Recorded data
☆ ☆ ☆ ☆ ☆

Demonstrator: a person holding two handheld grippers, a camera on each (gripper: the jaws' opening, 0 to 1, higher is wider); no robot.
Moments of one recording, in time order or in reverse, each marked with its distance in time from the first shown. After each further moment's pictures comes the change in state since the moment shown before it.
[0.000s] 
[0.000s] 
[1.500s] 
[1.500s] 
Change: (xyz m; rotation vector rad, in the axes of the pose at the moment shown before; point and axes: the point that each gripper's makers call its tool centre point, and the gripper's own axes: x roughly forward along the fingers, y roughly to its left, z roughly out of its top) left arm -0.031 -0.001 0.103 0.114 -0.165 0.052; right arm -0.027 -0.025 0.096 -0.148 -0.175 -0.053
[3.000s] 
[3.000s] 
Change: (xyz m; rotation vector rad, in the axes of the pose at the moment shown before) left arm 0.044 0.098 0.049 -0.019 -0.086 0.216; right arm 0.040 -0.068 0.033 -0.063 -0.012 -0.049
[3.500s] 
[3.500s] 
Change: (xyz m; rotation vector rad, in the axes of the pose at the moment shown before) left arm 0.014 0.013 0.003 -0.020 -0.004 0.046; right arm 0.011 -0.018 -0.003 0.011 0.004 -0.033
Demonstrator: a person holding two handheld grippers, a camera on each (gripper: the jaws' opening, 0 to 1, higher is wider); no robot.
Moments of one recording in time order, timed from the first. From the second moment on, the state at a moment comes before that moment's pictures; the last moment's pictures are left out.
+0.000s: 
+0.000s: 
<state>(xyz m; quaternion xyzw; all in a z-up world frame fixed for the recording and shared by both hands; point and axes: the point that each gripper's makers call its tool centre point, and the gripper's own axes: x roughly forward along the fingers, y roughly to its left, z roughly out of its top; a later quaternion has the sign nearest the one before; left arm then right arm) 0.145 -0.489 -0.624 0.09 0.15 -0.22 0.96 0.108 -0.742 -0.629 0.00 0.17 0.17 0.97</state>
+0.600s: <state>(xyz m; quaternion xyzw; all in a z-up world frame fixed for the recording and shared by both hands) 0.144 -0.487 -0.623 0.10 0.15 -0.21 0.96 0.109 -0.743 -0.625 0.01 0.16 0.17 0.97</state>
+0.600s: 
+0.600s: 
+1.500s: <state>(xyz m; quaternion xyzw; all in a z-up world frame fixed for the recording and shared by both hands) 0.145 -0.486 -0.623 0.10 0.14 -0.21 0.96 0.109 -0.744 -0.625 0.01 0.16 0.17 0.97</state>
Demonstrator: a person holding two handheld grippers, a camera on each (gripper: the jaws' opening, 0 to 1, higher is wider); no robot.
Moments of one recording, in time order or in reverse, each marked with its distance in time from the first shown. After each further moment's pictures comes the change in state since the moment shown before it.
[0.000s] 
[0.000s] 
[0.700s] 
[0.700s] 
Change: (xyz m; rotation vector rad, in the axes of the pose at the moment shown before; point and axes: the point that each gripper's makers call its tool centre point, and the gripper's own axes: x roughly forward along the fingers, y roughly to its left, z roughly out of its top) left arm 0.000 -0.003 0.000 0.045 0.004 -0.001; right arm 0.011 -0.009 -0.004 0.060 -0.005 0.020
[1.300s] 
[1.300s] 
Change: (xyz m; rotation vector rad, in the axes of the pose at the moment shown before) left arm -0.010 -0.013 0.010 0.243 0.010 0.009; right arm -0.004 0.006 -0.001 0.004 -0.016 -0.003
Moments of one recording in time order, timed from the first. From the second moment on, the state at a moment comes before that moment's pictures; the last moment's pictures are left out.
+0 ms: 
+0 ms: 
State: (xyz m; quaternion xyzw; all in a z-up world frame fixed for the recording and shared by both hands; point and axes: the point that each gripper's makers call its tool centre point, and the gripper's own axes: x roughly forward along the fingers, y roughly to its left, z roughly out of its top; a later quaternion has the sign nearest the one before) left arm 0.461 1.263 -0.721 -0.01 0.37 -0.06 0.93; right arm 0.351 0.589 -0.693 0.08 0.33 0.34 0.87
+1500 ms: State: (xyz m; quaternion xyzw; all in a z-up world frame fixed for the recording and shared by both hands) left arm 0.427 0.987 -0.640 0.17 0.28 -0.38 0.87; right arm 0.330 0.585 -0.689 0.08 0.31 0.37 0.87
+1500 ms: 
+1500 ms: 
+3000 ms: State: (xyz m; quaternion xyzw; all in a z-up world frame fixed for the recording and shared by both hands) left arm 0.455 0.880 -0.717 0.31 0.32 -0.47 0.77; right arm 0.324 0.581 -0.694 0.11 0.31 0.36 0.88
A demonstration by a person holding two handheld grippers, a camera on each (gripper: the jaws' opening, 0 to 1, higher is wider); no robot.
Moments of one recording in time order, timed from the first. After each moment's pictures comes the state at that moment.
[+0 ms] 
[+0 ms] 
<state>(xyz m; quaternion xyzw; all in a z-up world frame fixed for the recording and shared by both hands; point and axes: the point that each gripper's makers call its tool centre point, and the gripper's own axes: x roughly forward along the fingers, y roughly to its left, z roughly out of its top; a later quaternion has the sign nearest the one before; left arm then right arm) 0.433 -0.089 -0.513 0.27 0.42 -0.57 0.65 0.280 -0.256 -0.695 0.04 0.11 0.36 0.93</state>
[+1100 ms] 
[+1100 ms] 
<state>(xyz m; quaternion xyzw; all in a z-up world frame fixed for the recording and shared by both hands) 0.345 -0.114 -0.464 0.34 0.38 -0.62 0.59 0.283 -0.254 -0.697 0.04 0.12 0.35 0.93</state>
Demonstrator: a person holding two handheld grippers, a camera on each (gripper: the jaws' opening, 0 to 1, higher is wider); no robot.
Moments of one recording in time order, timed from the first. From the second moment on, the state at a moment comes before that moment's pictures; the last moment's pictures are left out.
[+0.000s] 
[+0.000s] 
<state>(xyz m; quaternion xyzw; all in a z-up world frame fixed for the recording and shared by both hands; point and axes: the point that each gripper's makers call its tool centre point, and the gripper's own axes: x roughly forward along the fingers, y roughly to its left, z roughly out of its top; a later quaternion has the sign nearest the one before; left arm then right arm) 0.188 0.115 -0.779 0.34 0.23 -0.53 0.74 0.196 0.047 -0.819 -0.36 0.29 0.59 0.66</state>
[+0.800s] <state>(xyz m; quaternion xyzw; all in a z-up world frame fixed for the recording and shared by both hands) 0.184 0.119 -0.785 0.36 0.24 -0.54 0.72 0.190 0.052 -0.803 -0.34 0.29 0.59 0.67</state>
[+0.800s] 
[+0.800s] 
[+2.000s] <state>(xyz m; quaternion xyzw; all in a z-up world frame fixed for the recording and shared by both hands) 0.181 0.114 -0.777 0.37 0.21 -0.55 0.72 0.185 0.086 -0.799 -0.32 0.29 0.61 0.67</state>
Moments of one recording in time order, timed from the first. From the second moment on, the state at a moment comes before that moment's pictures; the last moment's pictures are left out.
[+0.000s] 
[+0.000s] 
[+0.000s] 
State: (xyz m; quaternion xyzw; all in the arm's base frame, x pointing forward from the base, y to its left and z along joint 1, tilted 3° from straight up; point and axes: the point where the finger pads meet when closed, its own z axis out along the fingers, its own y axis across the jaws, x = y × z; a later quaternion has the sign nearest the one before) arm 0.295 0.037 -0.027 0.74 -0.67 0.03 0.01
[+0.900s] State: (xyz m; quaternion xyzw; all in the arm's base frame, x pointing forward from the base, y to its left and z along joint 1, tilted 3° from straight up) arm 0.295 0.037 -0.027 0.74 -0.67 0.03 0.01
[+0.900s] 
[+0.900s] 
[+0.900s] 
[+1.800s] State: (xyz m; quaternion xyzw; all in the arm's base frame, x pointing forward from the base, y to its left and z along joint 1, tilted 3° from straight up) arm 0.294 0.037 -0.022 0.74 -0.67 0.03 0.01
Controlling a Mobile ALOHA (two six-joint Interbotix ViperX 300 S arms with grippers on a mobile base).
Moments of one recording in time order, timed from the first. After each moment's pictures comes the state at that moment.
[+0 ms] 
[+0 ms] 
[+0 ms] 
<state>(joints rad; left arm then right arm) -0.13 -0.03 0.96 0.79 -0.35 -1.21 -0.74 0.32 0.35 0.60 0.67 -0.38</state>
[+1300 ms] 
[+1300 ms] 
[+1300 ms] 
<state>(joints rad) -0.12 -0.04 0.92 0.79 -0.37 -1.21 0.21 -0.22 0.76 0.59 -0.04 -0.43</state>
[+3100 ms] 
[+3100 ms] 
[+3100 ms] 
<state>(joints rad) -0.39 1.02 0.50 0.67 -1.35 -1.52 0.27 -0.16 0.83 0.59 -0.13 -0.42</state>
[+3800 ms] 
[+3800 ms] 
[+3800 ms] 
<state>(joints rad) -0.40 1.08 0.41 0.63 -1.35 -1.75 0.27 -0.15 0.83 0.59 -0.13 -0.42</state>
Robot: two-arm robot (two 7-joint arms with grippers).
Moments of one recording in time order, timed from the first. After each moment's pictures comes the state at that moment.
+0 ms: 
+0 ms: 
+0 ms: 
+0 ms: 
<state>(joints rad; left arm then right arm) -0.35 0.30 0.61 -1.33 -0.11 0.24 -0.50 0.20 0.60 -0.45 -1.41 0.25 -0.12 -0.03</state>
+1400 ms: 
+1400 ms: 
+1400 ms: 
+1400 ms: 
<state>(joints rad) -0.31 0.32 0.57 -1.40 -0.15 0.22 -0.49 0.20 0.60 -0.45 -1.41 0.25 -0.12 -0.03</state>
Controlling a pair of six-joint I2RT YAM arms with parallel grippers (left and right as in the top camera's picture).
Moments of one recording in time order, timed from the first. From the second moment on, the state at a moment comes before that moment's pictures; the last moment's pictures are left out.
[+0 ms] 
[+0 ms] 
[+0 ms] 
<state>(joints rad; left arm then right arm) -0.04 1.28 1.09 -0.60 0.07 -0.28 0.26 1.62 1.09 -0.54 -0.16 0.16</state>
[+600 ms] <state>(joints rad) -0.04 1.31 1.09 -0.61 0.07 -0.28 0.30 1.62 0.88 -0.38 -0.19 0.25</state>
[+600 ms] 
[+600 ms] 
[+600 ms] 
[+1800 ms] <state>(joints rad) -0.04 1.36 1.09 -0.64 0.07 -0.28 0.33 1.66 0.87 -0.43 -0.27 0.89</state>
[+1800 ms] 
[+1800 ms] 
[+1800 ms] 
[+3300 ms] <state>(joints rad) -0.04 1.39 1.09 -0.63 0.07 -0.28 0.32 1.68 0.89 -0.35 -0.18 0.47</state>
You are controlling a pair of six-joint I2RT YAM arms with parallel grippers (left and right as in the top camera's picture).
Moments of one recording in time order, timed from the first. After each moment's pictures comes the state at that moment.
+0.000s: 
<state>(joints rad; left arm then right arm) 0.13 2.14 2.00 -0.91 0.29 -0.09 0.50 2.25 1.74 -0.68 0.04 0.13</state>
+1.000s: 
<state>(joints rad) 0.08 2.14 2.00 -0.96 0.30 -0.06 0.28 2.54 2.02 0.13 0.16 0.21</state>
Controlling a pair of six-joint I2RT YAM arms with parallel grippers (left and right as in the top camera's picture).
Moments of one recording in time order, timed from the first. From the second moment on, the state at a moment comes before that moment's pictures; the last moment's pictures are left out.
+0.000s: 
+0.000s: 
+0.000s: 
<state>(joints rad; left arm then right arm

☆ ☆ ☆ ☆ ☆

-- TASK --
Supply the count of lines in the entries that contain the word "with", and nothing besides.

-- EXPECTED OUTPUT --
7